→ Task to carry out
Reproduce all the data exactly, without pictures.

→ Recorded information
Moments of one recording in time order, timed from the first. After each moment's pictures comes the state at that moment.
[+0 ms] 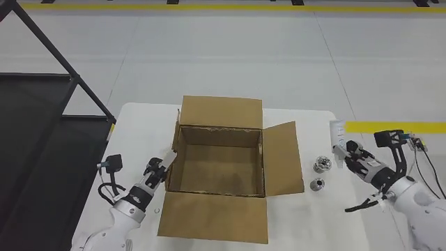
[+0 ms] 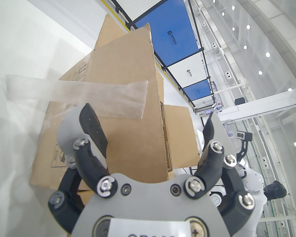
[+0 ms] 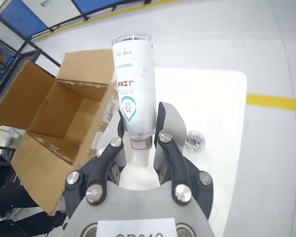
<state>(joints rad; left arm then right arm) 1.44 -1.24 -1.52 -1.98 0.27 0.02 -0.31 -1.28 -1.19 1.89 -1.89 -0.66 -0.23 0.92</state>
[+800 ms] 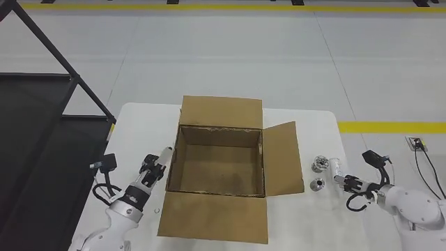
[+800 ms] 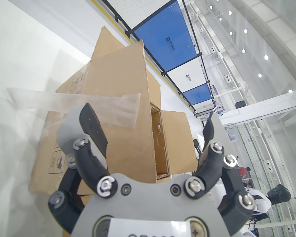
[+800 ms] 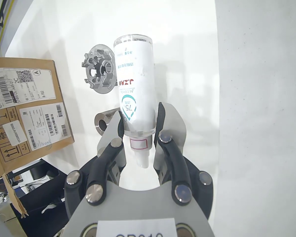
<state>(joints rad) 1.47 -1.24 -1.55 -2.04 0.27 0.02 -0.25 -1.06 -1.14 1.81 -1.24 -0.64 -0.19 1.06</state>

→ Answer section
Moments of one recording in time order, timed from the first. After each moment's pictures comes the state at that moment.
[+0 ms] 
[+0 ms] 
[+0 ms] 
<state>(joints rad; left arm then right arm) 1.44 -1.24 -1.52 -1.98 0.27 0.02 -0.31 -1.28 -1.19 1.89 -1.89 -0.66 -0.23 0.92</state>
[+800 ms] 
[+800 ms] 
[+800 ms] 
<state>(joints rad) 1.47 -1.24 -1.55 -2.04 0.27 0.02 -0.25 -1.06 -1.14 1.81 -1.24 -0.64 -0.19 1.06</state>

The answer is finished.